After signing the informed consent and agreeing to participate in the protocol, patients will undergo the "guided" Pregabalin dose escalation for four days. Then, they will receive Pregabalin for the three days following the first Ox infusion. Thereafter, they will receive this same Pregabalin dosage for six days during the eight next Ox infusions sessions ie., starting three days before and ending on the third day after each Ox infusion session (from D-3 to D+3)
2.2 Duration of Therapy
In the absence of treatment delays due to adverse event(s), treatment may continue for 3 cycles of FLOX (totalizing nine oxaliplatin infusions) or until one of the following criteria applies:
Intercurrent illness that prevents further administration of treatment,
Unacceptable adverse event(s),
Patient decides to withdraw from the study, or
General or specific changes in the patient's condition render the patient unacceptable for further treatment in the judgment of the investigator.
2.3 FLOX administration
Treatment with fluorouracil plus leucovorin and oxaliplatin (FLOX) 28, 29 will be administered on an outpatient basis.
Patients will receive intravenous (IV) treatment weekly for 6 weeks of each 8-week cycle for three cycles. Chemotherapy with FLOX is to be given for 3 cycles in both treatment arms.
FLOX regimen includes:
- Oxaliplatin will be administered at a dose of 85mg/m2 IV on weeks 1, 3, and 5 of each 8-week cycle for three cycles.

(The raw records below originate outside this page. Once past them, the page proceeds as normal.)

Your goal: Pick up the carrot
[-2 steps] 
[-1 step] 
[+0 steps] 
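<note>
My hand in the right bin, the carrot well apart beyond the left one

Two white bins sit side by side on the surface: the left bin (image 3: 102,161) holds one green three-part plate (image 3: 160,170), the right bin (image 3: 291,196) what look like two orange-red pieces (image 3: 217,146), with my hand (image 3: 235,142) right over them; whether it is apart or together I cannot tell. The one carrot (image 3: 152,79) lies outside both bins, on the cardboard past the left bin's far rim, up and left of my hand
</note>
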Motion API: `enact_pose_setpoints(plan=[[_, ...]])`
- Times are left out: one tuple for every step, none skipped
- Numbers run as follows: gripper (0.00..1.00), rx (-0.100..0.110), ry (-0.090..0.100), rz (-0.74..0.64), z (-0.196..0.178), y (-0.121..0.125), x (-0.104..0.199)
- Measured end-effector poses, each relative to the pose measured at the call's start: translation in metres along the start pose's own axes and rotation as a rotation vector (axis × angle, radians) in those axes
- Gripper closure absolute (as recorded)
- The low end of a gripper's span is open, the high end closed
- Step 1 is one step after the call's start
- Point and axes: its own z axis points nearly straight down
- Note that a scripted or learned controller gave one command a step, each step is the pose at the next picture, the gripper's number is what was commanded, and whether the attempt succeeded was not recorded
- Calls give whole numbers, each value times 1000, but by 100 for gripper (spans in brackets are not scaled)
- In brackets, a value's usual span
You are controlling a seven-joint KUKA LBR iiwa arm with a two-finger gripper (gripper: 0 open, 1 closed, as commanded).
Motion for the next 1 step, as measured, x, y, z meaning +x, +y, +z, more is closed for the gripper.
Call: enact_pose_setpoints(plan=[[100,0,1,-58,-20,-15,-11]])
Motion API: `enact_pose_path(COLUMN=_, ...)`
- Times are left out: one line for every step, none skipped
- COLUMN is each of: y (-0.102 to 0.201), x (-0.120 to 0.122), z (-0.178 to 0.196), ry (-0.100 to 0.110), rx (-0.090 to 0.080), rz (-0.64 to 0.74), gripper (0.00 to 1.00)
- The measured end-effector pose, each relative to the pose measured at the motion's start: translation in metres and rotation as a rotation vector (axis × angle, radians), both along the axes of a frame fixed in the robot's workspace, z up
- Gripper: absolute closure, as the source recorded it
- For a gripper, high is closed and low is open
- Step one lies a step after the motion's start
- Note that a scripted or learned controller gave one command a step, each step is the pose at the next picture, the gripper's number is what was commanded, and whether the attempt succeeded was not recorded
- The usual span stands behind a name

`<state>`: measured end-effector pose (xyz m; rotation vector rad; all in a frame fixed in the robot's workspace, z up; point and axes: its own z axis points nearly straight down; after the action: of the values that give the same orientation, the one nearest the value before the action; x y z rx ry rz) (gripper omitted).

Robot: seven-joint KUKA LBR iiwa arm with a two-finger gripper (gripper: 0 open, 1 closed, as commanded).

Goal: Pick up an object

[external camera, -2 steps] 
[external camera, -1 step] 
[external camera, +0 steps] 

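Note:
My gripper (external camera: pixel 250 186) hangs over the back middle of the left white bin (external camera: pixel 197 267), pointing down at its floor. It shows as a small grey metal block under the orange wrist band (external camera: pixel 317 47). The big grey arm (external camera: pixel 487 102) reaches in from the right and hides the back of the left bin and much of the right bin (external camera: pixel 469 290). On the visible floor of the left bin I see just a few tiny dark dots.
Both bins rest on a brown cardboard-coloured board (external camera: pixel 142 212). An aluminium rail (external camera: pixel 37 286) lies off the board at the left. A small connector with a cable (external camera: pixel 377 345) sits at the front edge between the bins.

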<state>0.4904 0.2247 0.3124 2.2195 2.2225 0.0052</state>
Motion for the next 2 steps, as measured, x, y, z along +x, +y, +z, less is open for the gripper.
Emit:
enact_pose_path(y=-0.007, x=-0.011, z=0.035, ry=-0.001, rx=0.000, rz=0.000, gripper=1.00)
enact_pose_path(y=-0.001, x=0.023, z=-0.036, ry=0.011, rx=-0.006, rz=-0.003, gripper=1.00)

- 5-Fluorouracil (5-FU) will be administered at a dose of 500mg/m2 IV bolus weekly for 6 weeks (on weeks 1, 2, 3, 4, 5, and 6).
- Leucovorin 20 mg/m2 IV will be administered on weeks 1, 2, 3, 4, 5, and 6.

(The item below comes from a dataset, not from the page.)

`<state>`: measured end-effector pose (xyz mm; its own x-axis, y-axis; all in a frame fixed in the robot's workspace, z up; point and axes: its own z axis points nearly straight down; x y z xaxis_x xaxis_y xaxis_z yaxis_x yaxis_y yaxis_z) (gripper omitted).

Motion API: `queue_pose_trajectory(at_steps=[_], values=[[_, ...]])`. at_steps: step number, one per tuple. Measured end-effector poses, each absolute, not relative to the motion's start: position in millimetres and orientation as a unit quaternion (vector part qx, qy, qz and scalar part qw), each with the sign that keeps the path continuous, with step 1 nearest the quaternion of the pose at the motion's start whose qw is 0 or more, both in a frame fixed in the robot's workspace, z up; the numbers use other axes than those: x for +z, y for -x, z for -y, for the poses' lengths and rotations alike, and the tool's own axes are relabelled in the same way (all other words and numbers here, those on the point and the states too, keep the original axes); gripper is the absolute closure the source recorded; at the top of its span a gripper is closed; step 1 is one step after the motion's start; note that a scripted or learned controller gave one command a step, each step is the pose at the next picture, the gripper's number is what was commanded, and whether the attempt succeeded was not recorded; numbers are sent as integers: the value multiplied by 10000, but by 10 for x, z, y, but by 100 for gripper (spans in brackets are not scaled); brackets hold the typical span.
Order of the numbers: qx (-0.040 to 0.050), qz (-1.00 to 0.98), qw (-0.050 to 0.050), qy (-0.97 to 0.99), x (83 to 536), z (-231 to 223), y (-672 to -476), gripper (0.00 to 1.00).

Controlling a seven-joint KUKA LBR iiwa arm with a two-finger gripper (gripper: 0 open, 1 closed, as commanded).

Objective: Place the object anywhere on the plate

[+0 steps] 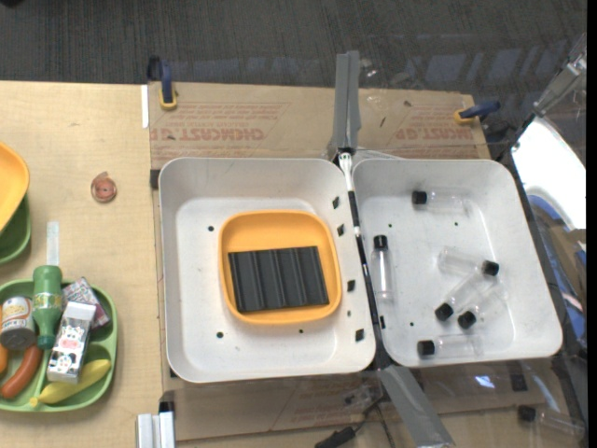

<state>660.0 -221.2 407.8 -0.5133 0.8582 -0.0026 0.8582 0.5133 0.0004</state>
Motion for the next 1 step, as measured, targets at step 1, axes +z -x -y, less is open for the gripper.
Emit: queue_pose_trajectory(at_steps=[1], values=[[-2, -9486, 19, -3164, 4288, 2222, -6599, 0]])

Drugs to be administered before chemotherapy:
Dexamethasone 20 mg IV and Ondansetron 8mg IV will be administered before chemotherapy administration. Dexamethasone will be administered on weeks 1, 3, and 5. Ondansetron will be administered on weeks 1, 2, 3, 4, 5, and 6.
Drugs to be administered after chemotherapy:
Patients will also receive dexamethasone 4 mg P.O. BID for three days and ondansetron 8 mg P.O. each 8 hours (if necessary) after each dose of the Oxaliplatin (on weeks 1, 3, and 5).
2.4 Duration of Follow-up
Patients will be followed for 6 months after removal from study or until death, whichever occurs first. Patients removed from study for unacceptable adverse events will be followed until resolution or stabilization of the adverse event.
2.5 Criteria for study withdraw
After fulfilling all the inclusion criteria and not presenting any exclusion criteria, and having started on the protocol, patients will be removed from it if at least one of the conditions bellow is met:
- Voluntary consent withdraw by the patients, due to any reason;
- The patient is considered non compliant to the protocol (ie. more than three absences in regular protocol visits or failure to take Pregabalin for two treatment session with oxaliplatin.
In all cases of removal, the patient data and reason for removal will be recorded.